霊美ちゃんはピン札二枚を新しい茶封筒に入れて、
山中に差し出した。
「ちょい待って待って!
まだそもそも依頼料払ってへんで!」
「ああっそうでした」
「霊美ちゃん、い、一旦落ち着こ?深呼吸深呼吸」
「ええ、そうね⋯スーハースーハー」
落ち着いてくれたかな。
「ふう⋯では、
今回の依頼料の支払いはなしでお願いします」
「うーん⋯」
「いやいや、なんで私がお願いされて
渡すお金減らすねん。

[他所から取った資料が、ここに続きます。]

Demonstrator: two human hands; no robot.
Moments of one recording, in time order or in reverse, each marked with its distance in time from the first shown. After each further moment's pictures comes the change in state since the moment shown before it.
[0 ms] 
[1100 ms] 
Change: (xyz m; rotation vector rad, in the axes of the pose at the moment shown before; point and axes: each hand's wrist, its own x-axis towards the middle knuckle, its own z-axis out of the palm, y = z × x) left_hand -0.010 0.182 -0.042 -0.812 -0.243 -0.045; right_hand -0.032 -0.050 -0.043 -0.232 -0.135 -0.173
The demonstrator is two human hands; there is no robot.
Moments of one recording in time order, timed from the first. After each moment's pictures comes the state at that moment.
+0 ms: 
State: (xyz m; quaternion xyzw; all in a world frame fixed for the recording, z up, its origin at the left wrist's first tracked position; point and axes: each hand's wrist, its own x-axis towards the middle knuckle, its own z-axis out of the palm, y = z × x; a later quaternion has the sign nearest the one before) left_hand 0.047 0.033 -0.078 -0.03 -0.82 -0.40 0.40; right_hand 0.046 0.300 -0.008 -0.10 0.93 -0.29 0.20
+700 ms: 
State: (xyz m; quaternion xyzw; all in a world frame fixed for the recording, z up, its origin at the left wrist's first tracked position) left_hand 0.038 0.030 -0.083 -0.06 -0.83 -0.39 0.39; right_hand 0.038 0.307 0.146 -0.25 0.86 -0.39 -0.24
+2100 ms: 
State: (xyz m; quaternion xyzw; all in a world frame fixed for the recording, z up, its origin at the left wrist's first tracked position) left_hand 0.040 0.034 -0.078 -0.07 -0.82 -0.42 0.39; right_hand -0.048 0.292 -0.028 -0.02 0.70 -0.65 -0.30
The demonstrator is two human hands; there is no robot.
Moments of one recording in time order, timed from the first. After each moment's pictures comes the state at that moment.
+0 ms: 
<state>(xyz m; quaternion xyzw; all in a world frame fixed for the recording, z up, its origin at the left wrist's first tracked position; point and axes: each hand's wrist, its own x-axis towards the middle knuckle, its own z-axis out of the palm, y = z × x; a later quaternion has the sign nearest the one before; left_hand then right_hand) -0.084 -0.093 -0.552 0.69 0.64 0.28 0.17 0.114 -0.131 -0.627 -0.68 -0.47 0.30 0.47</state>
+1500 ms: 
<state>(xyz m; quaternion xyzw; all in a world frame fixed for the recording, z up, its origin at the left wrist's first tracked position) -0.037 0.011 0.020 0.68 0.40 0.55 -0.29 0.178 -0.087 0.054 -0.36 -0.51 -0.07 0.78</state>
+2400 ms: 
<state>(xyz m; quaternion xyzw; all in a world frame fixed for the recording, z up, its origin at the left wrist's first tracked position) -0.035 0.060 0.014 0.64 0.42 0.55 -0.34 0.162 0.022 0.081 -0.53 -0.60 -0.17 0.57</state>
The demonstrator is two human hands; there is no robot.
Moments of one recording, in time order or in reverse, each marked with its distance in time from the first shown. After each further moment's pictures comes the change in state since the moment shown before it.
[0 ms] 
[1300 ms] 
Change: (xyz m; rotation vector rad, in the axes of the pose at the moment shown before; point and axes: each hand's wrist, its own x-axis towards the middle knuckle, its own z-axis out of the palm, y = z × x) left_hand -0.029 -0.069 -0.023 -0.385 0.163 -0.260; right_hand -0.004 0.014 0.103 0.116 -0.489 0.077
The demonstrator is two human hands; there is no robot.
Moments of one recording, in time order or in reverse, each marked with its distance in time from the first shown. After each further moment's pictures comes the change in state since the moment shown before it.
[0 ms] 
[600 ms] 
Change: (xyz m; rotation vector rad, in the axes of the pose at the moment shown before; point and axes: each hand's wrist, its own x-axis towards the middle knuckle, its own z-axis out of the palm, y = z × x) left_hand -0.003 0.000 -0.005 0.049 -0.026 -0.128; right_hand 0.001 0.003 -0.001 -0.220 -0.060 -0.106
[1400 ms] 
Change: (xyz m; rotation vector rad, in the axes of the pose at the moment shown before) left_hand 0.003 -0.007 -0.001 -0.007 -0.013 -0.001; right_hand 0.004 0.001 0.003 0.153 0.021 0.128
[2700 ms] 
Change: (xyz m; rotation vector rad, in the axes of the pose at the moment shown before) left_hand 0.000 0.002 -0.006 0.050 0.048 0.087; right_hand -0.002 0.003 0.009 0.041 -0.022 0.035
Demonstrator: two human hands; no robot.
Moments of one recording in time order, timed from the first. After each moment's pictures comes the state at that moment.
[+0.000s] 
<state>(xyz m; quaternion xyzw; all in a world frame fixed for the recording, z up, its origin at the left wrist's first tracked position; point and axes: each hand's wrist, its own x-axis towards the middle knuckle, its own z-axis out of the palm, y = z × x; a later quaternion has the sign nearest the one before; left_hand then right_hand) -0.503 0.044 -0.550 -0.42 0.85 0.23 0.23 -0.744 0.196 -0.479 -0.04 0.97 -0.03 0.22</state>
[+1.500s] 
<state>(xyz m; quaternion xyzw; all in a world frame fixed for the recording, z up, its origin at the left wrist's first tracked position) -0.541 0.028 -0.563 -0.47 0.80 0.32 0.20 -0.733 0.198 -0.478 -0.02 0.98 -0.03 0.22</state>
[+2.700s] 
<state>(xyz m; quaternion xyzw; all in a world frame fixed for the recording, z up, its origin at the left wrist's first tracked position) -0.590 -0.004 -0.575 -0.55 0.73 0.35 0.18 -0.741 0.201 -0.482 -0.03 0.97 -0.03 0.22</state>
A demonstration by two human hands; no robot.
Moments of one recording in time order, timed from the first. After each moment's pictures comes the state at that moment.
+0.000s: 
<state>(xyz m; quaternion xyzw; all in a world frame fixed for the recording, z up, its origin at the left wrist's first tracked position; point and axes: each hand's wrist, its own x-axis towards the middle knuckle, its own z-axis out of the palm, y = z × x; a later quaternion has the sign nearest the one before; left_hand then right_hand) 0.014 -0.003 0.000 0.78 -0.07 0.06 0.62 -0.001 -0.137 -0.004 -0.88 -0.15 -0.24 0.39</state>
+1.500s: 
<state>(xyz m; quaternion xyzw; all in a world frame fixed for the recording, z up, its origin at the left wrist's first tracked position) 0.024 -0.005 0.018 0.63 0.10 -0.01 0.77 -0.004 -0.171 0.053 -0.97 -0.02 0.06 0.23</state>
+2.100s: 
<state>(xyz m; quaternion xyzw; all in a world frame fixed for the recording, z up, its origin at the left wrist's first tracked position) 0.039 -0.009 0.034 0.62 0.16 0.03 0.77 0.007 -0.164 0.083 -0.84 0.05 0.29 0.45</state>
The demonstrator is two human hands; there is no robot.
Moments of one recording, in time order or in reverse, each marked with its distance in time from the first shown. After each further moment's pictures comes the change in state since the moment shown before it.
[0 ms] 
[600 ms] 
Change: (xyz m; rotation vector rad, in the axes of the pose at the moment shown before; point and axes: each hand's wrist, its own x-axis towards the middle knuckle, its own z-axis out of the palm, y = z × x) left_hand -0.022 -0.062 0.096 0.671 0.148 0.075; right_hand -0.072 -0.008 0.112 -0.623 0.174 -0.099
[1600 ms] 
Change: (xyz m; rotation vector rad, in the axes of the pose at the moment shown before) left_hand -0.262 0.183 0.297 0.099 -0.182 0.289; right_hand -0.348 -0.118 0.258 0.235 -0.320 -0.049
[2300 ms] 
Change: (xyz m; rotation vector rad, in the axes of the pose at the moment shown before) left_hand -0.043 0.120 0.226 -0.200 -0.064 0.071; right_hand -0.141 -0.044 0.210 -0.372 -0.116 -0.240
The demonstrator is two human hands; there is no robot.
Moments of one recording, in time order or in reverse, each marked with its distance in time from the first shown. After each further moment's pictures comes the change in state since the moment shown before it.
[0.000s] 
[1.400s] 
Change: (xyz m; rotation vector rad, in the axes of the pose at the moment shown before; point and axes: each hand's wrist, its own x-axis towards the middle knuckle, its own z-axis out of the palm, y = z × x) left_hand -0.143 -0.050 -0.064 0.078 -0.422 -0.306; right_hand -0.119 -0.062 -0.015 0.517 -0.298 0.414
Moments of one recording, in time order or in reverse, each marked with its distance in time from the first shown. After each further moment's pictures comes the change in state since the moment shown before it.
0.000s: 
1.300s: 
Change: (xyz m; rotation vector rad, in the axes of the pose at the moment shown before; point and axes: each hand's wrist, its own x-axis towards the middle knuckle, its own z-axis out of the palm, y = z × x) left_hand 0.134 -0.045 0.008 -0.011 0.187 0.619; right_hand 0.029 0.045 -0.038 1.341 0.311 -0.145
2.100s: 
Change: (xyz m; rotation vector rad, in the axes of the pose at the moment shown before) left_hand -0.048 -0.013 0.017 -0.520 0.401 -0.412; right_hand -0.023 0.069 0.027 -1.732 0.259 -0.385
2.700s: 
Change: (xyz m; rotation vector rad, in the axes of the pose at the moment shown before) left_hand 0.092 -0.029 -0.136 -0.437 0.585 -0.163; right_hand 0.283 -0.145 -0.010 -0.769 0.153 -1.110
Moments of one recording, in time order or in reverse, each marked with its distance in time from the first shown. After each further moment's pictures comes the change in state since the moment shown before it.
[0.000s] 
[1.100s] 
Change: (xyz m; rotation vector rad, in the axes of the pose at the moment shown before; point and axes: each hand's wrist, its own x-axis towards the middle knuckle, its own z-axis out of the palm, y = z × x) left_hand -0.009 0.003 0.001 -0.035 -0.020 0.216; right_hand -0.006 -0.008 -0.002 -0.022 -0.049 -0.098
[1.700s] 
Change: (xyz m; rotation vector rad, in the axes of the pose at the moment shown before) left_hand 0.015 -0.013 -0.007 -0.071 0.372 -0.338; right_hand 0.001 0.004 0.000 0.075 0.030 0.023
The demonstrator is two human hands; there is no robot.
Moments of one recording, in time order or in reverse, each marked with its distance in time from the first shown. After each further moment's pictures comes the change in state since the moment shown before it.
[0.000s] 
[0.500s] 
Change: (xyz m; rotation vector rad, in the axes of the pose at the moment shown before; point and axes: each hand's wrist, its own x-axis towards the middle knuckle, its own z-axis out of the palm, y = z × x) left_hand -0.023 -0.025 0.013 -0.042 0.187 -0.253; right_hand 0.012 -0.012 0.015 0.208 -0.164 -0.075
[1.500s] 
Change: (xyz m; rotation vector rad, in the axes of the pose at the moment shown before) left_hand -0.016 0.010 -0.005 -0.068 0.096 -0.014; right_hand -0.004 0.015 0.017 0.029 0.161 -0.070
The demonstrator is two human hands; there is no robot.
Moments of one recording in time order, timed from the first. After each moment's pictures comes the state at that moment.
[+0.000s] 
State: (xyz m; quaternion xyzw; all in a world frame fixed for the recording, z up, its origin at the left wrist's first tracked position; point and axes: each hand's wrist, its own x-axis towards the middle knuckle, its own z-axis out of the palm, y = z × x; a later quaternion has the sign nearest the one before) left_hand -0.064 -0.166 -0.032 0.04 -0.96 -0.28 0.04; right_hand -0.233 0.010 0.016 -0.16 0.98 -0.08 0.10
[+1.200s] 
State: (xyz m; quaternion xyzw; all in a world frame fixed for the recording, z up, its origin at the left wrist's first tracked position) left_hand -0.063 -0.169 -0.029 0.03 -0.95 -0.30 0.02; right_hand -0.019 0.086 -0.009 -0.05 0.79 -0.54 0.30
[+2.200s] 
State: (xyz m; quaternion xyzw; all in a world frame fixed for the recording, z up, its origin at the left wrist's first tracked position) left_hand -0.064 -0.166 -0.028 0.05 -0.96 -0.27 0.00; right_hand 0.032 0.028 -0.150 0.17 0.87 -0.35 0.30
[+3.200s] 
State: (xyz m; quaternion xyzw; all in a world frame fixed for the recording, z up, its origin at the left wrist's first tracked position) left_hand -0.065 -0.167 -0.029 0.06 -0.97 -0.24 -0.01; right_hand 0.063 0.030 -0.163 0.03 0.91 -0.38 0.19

普通逆やない?」
「それでも、私は依頼料の二万円を、
山中様に有意義に
使ってもらえればと考えております」
「いや元々持ってきたお金の三分の一で
済むところやったんやし、
理由も聞かずにお金渡してくれた
パパとママに申し訳ないわ」
山中はお父さんお母さん派ではなく
パパママ派だったか、意外だ。
じゃなくて。
「霊美ちゃん大丈夫?体調悪い?」
「体調は悪くないわ。
むしろ人を助けられて清々しい気分よ。
それを無償で成し遂げられたとなれば、殊更よ」
「志は立派だけど⋯うーん、立派ならいいのかな?」
「待ちーな、鈴木ちゃんはほら、
幽霊になんか取り憑かれたりしたんやろ?
私が申し訳なさに二万円ほど
依頼料にプラスするやん?
その分の上乗せをチャラにするってことじゃ
あかんかな?」
「なるほど⋯
確かにそれなら減額にもなっているかもしれません」
「せやろ?やったらこの話はここでお終い。
最初に決めた通りのお金のやり取りしよ」
「分かりました」
依頼料を最初は断って最終的には受け取る、
というのは創作で見たことあるが、
断るのは建前や謙遜で受け取ることが
前提のものが多い。
霊美ちゃんは本気で受け取らないように
していたから、やはり高潔で立派だ。
「お待たせしました〜」
ウェイトレスがワゴンで大量の料理を運んできた。